July 2, 2021



An entire village in British Columbia, Canada was devoured by fire, which ignited shortly after the country’s all-time high temperature record was smashed amid a heatwave in the western part of the country.

The fire reduced the small historic village of Lytton, located about 260km (162 miles) northeast of Vancouver, to little more than smoldering debris, officials said on Thursday, a day after around 1,000 people were told to evacuate.

“The fire has caused extensive damage to the town of #Lytton, BC and surrounding critical infrastructure,” Brad Vis, a member of parliament for Mission-Matsqui-Fraser Canyon, said on Facebook on Thursday. “The town has sustained structural damage and 90% of the village is burned, including the centre of town.”

Two hydro stations, railroads, and highways were hit hard, he added.

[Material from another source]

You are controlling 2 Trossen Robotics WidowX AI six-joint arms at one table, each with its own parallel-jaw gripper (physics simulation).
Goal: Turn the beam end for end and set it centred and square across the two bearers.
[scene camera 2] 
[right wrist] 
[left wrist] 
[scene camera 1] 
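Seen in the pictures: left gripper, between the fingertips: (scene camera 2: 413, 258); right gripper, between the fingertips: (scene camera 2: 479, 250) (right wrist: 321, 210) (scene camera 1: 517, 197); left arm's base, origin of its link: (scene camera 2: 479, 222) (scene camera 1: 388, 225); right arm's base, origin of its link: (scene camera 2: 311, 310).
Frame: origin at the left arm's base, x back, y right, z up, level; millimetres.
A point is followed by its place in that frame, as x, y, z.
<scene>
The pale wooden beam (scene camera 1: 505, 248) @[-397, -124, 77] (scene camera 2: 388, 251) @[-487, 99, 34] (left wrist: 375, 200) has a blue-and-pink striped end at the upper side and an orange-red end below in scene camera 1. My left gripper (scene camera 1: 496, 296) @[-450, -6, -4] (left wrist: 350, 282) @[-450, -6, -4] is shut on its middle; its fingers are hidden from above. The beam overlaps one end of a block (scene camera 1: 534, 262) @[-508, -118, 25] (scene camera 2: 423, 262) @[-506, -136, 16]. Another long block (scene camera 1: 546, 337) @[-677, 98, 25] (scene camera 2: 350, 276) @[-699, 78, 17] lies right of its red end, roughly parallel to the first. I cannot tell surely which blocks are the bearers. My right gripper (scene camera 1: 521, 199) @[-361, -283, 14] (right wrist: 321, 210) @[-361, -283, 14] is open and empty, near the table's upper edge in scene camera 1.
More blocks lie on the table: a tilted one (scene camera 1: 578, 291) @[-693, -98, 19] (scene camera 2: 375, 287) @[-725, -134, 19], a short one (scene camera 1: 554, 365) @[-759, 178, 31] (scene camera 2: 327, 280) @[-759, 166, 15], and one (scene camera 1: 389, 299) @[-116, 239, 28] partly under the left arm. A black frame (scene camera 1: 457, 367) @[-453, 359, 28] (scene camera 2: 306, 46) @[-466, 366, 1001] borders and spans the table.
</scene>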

There have been reports of injuries and missing people. Police said on Thursday that it was still unsafe to enter the area, noting that the police precinct was destroyed by the fire as well. No deaths from the fire have been reported so far.

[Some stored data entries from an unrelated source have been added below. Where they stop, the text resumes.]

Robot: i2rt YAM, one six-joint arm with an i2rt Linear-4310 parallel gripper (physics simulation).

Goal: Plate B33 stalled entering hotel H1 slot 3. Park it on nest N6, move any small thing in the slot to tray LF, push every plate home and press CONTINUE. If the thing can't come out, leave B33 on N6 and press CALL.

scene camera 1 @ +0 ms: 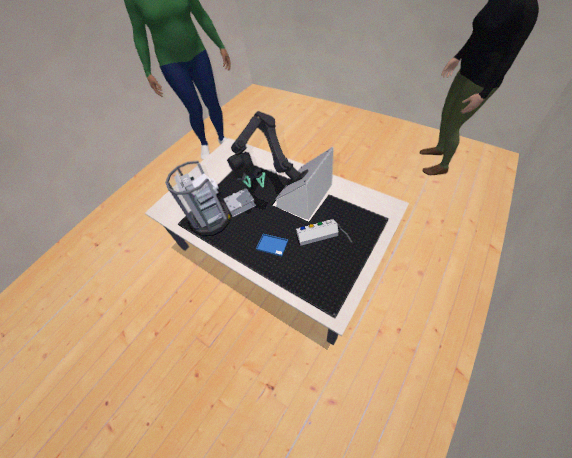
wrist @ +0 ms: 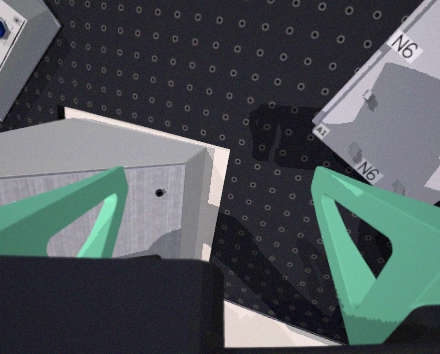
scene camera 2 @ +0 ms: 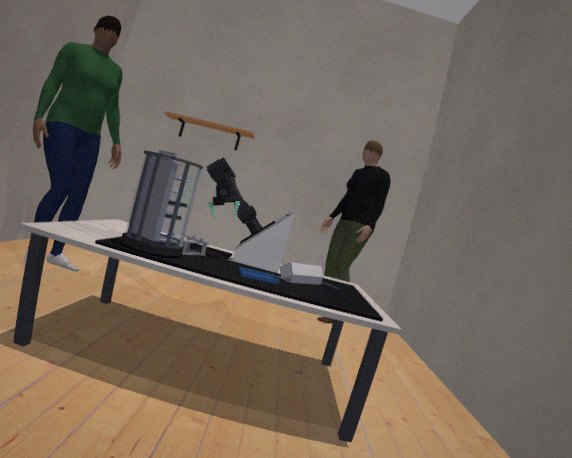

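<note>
My gripper is open and empty, its green fingers pointing down above the mat between the wedge and nest N6. Nest N6 is a low grey stand beside the hotel; in the wrist view it lies right of the fingertips. Hotel H1 seems to be the round caged tower at the left; its shelves are too small to identify slot 3 or plate B33. The blue tray, likely LF, lies flat. The button box stands right of it.
A tall grey wedge stands beside the arm, between nest and button box. A cable leaves the button box. Two people, one in a green top and one in black, stand beyond the table.
</note>
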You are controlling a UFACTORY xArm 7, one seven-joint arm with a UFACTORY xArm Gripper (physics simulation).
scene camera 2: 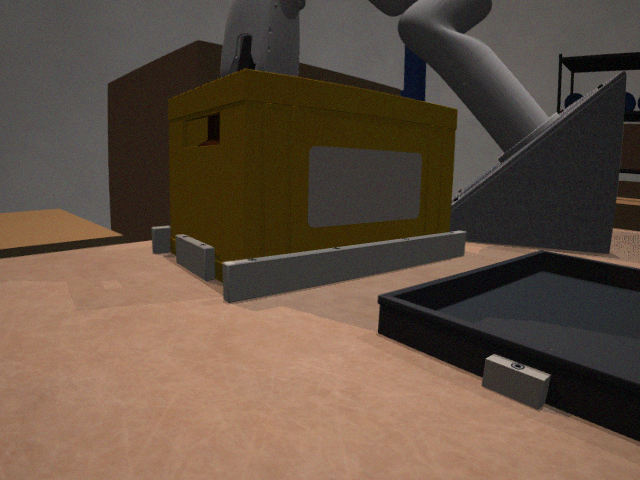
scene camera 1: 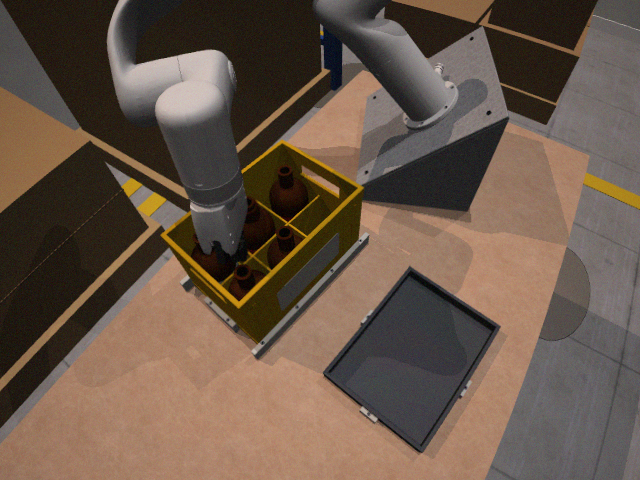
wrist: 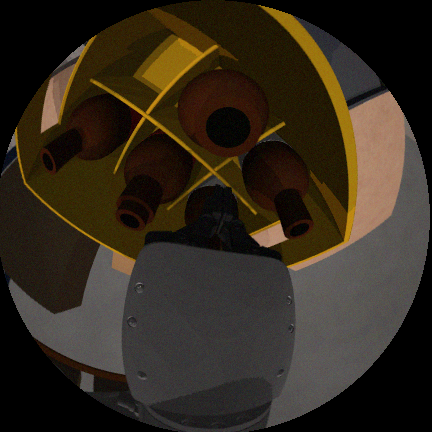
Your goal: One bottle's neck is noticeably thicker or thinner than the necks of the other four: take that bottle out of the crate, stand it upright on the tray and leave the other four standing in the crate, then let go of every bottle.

Dramatic footage from the village shows flames ripping through the homes and other buildings, as people rushed to flee the city, braving the flames and near-impenetrable smoke.

On Tuesday, Lytton posted Canada’s all-time temperature record – 49.6C (121.28F).

The government of Canada has pledged assistance to rebuild. Prime Minister Justin Trudeau directed Minister of National Defense Harjit Sajjan and Minister of Public Safety and Emergency Preparedness Bill Blair to ensure federal resources will be provided to the province, which has reported a spike in sudden deaths linked to the heatwave.

At least 486 sudden deaths were reported across British Columbia within five days, a 195% surge in such cases. While investigations are still being carried out, authorities have blamed the increase in fatalities on the scorching heat. The heatwave has also plagued the US Northwest. It is believed to be behind the deaths of 63 people in Oregon since Friday.